Craig Nishizaki, Head of Business at the user experience experts, UpTop, conducted an insights session at the latest GDS CX Innovation summit where he proposed this pursuit was a “fool’s errand”.
“It’s based on research,” he said. “According to Gartner and CEB, customer delight only happens 16% of the time, and increases operating costs by 10-20%.”
This begs the question, have CX leaders been chasing rainbows based on a bad case of groupthink?
The main problem for organizations who set ‘delight’ as a CX metric, Nishizaki observes, is the fact that “people have different definitions of what delight means.” Therefore, setting achievable metrics around ‘no way’ responses is almost impossible, especially at scale.
What’s more, after surveying 97,000 customers, Gartner observes a very weak link between delight and loyalty. And CEB found even when delight is achieved, there are ‘marginal impacts’ on customer attrition, despite high costs and effort from customer service teams.
From these findings, Gartner’s Group Vice President Nick Toman compares the loyalty pay- off (or lack thereof) to one’s thought process after enjoying a steak at a nice restaurant; it may have been wonderful, but you would “be sure to try a new steak restaurant when it opens”.
What Drives Customer Loyalty, if Not Delight?
- Playing defense
(i.e. Avoiding negative experiences, rather than striving for positive ones)
Gartner observes a much stronger link between dislike and disloyalty. While delight does little to stop customers from hopping between brands, frustration often results in immediate action.
What’s more, the ‘delight model,’ that claims delighted customers transform into brand advocates, is more traceable in the context of unhappy customers, racing to spread the news of their discontent:
“The data from our study showed that 45% of the people who had something positive to say about a company told fewer than three other people… However, 48% of people who had a negative experience told more than 10 people.”

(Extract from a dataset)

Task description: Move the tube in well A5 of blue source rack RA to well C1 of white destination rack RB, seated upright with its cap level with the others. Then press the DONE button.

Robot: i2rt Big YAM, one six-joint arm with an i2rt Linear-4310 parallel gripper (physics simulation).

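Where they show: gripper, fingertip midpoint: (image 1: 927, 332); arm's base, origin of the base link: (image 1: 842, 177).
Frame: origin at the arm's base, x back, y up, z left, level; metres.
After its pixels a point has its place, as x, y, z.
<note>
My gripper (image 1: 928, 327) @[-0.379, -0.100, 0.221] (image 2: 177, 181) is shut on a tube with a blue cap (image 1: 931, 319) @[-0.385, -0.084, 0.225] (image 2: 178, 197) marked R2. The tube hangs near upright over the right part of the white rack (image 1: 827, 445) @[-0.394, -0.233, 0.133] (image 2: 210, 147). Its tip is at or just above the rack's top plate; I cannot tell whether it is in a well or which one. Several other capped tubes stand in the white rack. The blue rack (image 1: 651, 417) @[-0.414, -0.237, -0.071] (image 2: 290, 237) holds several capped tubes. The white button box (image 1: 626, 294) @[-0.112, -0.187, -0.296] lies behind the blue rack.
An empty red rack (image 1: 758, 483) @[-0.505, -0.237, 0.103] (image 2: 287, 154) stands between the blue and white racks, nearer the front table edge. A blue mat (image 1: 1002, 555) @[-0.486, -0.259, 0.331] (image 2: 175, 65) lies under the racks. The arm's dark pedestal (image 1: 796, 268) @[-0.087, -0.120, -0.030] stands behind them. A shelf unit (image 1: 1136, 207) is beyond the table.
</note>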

Therefore, if your customer’s knee-jerk reaction is to penalize bad service, rather than show loyalty to brands who go above-and-beyond, the focus must be directed to what actively drives loyalty.
So, what does?
- Reducing Effort and Friction
Instead of asking “How can we delight?”, Craig Nishizaki’s insights session summoned the GDS summit attendees to ask: “How can we make it easier to do business with us?” Rather than aiming to dazzle the customer, he advised prioritising strategies that curate the ultimate low-effort experience.
What Does Low-Effort Look Like?
When faced with an issue, the ultimate low-effort experience involves contacting a company once, and seeing the issue totally resolved without the need for repeated attempts or follow-ups.

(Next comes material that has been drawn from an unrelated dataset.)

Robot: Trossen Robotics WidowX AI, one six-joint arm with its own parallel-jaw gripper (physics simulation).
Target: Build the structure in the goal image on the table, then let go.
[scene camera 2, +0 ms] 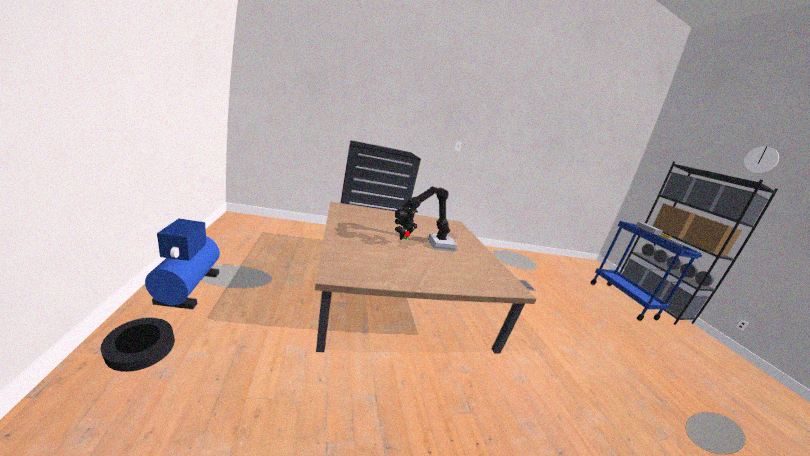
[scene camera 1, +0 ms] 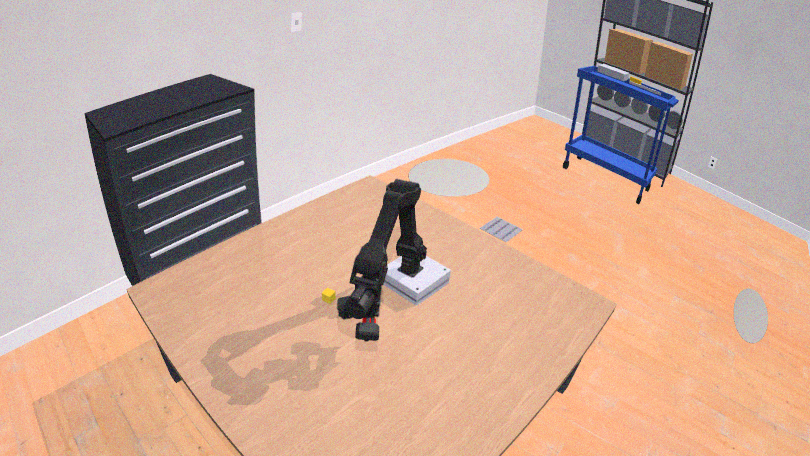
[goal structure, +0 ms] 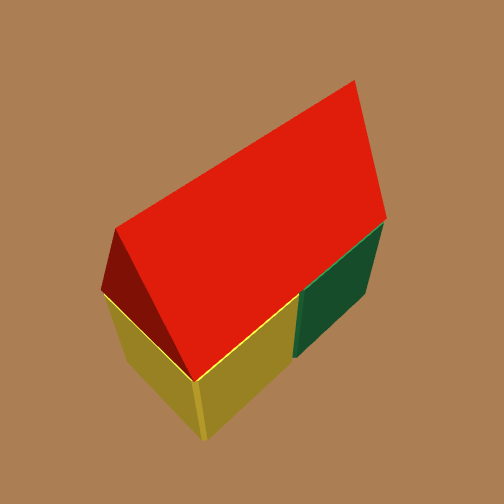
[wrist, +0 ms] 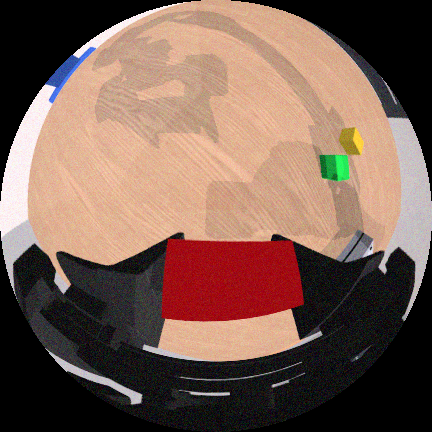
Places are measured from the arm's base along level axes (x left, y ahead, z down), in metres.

Personalization is critical, where the customer does not feel like a number or a stranger. What’s more, the customer will not be made to feel as though their issue is confusing, their fault, or impossible to solve. And in instances where the customer needs to encounter multiple touchpoints, they will not need to repeat their story.
But CEB’s research unearthed a gap between low-effort utopia, and customers’ current day-to-day experiences. When faced with an issue, 62% of customers said they had to recontact the organization and 56% had to re-explain their problem.

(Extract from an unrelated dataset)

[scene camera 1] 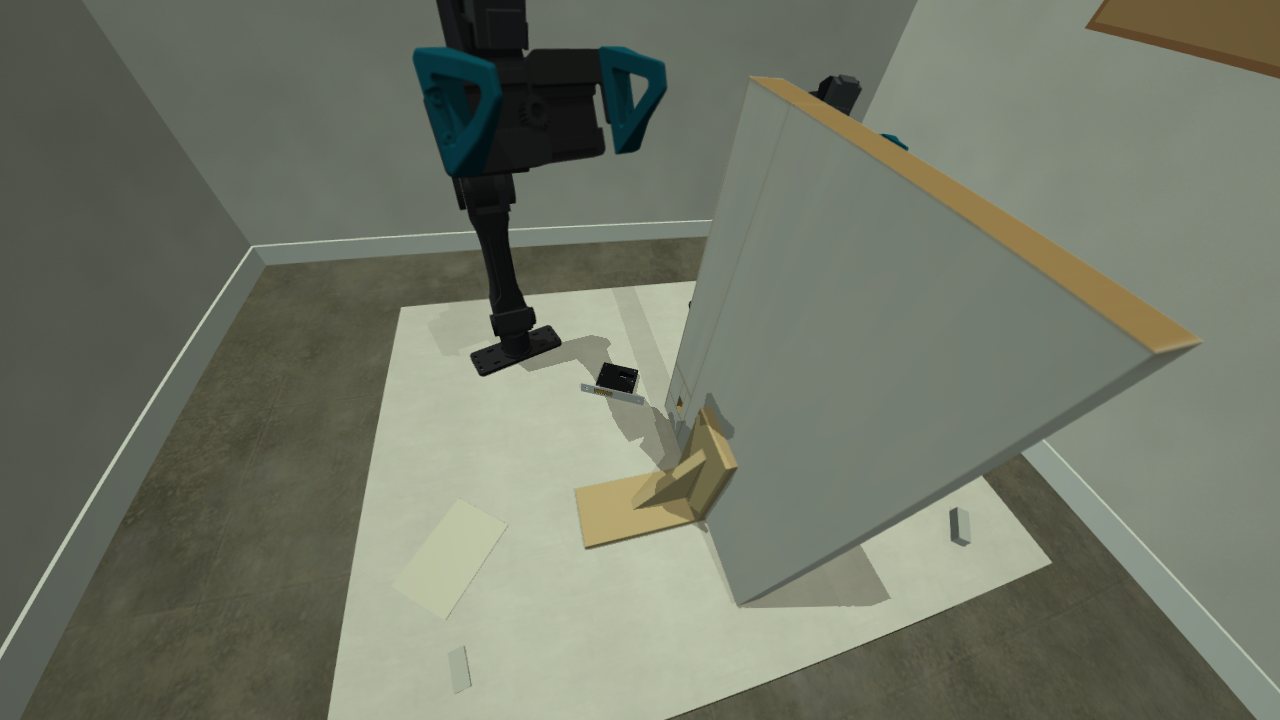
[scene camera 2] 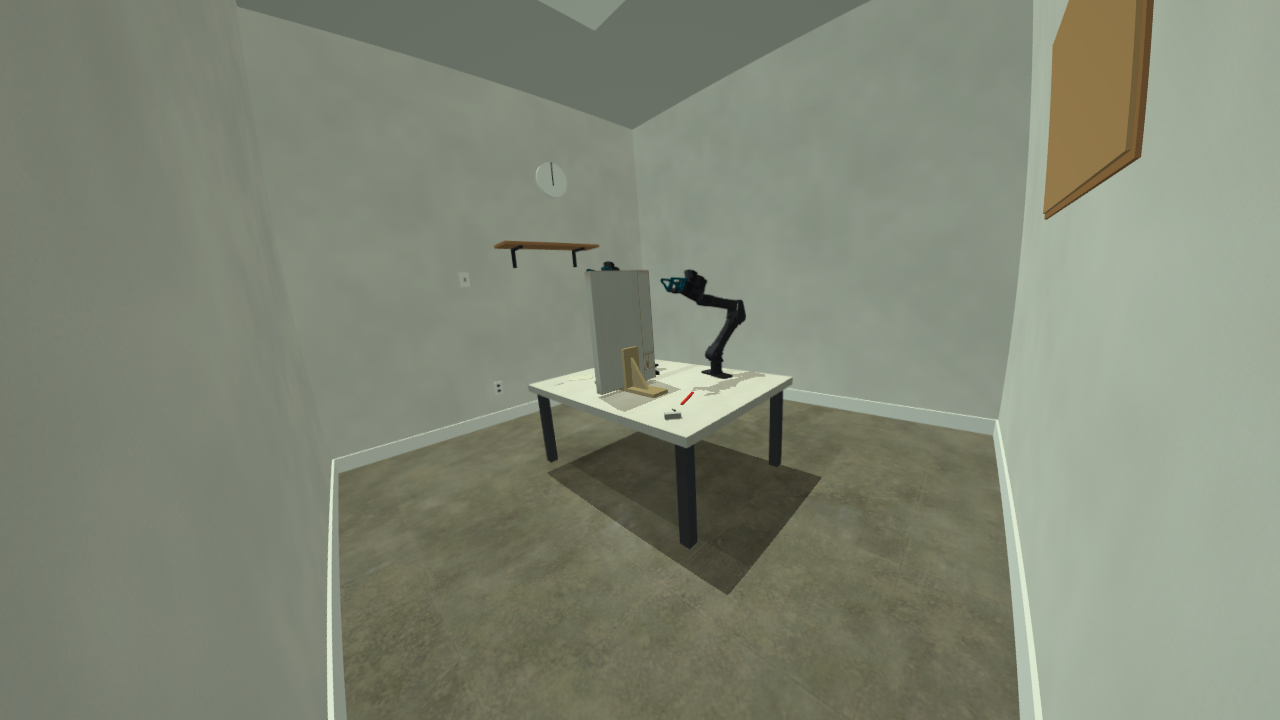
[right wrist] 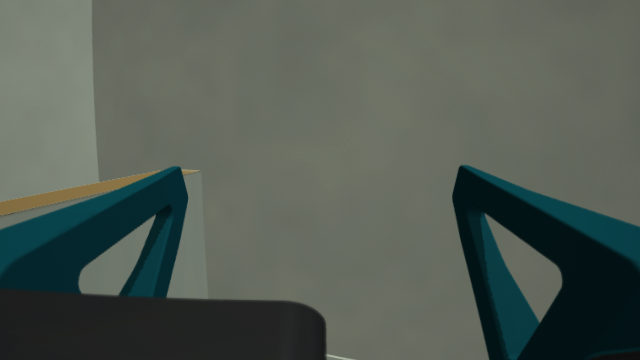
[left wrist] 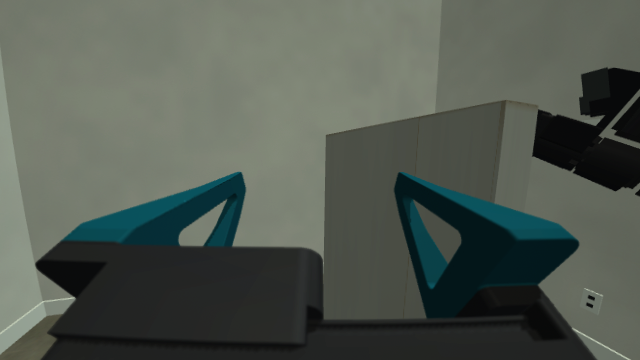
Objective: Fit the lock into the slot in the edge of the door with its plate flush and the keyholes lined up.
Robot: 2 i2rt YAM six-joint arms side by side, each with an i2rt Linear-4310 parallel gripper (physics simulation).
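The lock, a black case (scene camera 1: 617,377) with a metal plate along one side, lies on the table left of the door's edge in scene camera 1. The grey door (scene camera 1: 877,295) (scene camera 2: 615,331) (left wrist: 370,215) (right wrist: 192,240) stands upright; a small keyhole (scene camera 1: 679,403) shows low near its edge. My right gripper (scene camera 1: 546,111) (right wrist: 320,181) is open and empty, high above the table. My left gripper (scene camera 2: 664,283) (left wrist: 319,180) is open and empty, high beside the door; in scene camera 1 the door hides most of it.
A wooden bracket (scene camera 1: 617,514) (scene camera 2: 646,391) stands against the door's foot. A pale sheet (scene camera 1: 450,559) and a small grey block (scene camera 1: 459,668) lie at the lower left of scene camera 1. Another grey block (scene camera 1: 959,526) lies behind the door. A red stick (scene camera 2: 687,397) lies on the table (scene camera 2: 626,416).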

How do we eliminate effort?
According to Nishizaki, customer journey mapping and personas are the critical elements for success. But to keep pace with a ruthlessly changeable landscape, they must remain in constant review:
“Often times, the customer journey maps and personas are “static” artefacts, and really, they need to be living, breathing entities. Now that we’re living in this new stage of normal – with supply chain issues, remote work, and shifts in online purchasing, our journey maps need to be revisited and iterated upon.”
Lighting company, Osram Sylvania proved to be a powerful case study, whereby the organization took action based on the data from their call-centre customer interactions. They discovered a pattern in negative responses was generated from words such as ‘can’t,’ ‘won’t,’ and ‘don’t’. Actioning changes in the language from “We don’t have that item in stock,” to “We’ll have stock availability for that item in two weeks,” decreased their Customer Effort Score from 2.8 to 2.2.
Notwithstanding the innate desire amongst CX pioneers to differentiate their brands based on excellence, this critical research highlights a key priority: to create easy and quick interactions, rather than overly delightful ones.
And while creating delight might sparkle on a marketing campaign, reducing effort is where the real gold lies.